• TRY IT:
Using the records below, give again exactly the lines from the line that contains "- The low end" through the line that contains "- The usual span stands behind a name", both ends included, and only those.

___ RECORDS SHOWN

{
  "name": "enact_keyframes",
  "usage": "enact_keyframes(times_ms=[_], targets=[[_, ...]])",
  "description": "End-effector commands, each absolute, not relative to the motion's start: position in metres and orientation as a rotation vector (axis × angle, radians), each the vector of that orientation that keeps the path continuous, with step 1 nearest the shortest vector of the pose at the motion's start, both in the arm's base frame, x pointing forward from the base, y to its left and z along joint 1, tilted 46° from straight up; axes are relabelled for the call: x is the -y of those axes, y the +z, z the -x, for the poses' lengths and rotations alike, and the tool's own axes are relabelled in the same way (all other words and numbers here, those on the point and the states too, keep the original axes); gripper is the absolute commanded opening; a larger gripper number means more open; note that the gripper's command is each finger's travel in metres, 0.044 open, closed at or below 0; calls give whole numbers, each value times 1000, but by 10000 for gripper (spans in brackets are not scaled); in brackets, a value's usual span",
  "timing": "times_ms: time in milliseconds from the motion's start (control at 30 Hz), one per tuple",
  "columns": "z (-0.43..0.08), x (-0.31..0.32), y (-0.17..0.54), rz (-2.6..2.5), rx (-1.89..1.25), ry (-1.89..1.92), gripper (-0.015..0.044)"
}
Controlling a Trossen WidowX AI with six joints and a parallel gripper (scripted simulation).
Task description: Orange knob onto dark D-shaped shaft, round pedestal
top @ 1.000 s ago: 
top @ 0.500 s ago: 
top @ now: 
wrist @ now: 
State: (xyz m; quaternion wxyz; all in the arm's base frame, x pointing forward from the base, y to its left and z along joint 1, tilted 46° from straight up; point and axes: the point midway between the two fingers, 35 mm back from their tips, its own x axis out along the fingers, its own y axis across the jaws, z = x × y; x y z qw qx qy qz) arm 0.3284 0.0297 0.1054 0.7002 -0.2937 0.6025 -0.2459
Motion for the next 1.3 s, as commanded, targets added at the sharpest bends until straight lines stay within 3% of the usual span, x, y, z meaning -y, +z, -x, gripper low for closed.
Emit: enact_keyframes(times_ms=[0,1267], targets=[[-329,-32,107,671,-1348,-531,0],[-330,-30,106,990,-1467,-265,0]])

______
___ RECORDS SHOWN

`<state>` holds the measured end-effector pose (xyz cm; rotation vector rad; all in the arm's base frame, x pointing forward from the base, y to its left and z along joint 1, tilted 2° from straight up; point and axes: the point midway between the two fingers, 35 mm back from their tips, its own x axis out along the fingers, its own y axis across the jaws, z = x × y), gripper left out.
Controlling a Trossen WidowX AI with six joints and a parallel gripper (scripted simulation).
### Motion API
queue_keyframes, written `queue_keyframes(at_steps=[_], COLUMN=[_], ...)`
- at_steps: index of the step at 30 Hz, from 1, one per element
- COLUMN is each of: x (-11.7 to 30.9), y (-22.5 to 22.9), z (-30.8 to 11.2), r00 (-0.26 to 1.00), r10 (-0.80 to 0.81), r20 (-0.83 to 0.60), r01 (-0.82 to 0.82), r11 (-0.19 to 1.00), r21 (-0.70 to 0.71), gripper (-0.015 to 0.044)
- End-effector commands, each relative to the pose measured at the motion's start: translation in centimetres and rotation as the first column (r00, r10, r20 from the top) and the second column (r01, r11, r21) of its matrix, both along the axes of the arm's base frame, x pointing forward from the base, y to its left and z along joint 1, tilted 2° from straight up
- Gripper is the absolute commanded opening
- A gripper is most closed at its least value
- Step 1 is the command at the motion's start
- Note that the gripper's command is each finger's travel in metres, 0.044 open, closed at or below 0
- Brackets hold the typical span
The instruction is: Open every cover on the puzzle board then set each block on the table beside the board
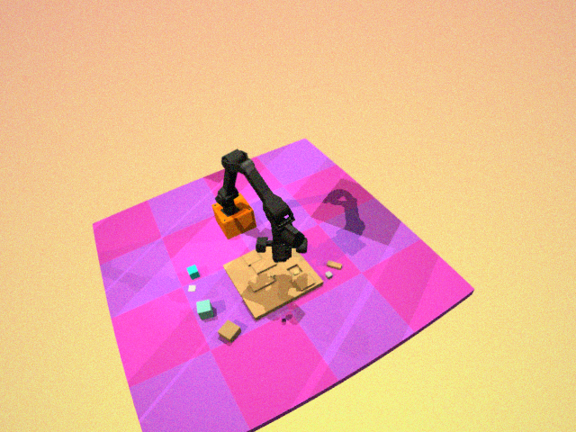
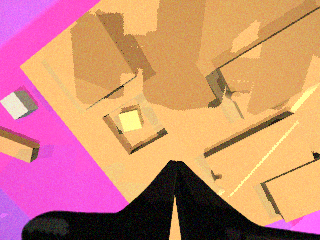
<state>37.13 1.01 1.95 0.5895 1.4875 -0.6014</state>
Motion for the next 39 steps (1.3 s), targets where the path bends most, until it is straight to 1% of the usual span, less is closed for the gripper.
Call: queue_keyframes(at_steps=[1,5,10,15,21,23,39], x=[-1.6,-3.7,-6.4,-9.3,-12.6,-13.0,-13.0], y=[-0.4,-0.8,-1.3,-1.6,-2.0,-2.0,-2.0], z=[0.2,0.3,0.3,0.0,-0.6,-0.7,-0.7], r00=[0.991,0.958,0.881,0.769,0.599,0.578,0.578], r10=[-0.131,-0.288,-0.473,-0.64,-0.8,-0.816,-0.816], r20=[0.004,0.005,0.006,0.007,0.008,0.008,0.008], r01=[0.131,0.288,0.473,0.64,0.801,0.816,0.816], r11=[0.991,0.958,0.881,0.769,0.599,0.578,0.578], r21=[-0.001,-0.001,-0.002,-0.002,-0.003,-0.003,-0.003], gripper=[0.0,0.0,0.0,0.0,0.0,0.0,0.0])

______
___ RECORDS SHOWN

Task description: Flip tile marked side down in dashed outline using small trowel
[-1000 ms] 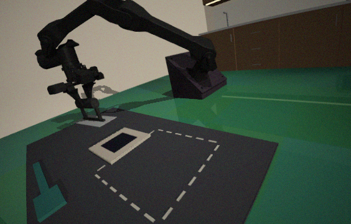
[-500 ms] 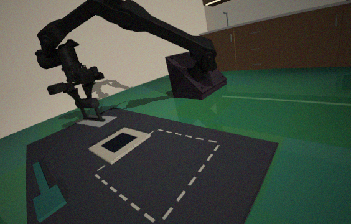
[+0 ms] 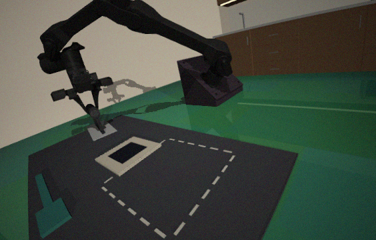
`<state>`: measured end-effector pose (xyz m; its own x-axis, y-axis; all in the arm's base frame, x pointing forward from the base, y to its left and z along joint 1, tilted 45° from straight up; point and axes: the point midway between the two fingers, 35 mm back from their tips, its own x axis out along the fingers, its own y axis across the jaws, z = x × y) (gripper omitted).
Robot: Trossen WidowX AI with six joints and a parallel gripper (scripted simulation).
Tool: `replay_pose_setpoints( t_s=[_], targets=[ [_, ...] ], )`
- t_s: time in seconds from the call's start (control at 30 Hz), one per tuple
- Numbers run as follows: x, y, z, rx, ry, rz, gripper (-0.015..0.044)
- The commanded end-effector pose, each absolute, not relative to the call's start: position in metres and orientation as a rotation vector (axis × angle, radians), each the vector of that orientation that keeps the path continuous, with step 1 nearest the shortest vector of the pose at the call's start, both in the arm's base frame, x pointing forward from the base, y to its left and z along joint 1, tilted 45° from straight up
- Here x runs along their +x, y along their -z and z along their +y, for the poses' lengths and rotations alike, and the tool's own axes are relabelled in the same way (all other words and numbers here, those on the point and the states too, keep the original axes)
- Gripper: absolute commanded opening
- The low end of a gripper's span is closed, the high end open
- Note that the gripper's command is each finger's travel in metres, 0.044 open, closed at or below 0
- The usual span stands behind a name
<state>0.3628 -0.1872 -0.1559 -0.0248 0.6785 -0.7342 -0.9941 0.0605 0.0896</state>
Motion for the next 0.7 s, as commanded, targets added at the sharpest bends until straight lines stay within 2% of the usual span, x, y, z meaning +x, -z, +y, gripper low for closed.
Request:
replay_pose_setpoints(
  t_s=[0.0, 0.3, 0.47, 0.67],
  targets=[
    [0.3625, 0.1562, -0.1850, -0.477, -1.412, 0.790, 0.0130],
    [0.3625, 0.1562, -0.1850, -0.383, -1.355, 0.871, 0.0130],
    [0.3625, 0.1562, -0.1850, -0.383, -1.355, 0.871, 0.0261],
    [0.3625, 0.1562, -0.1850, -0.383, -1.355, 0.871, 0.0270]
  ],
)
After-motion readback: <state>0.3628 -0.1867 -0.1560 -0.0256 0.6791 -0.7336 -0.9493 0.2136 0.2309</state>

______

• SOLUTION FOR THIS TASK:
- The low end of a gripper's span is closed, the high end open
- Note that the gripper's command is each finger's travel in metres, 0.044 open, closed at or below 0
- The usual span stands behind a name

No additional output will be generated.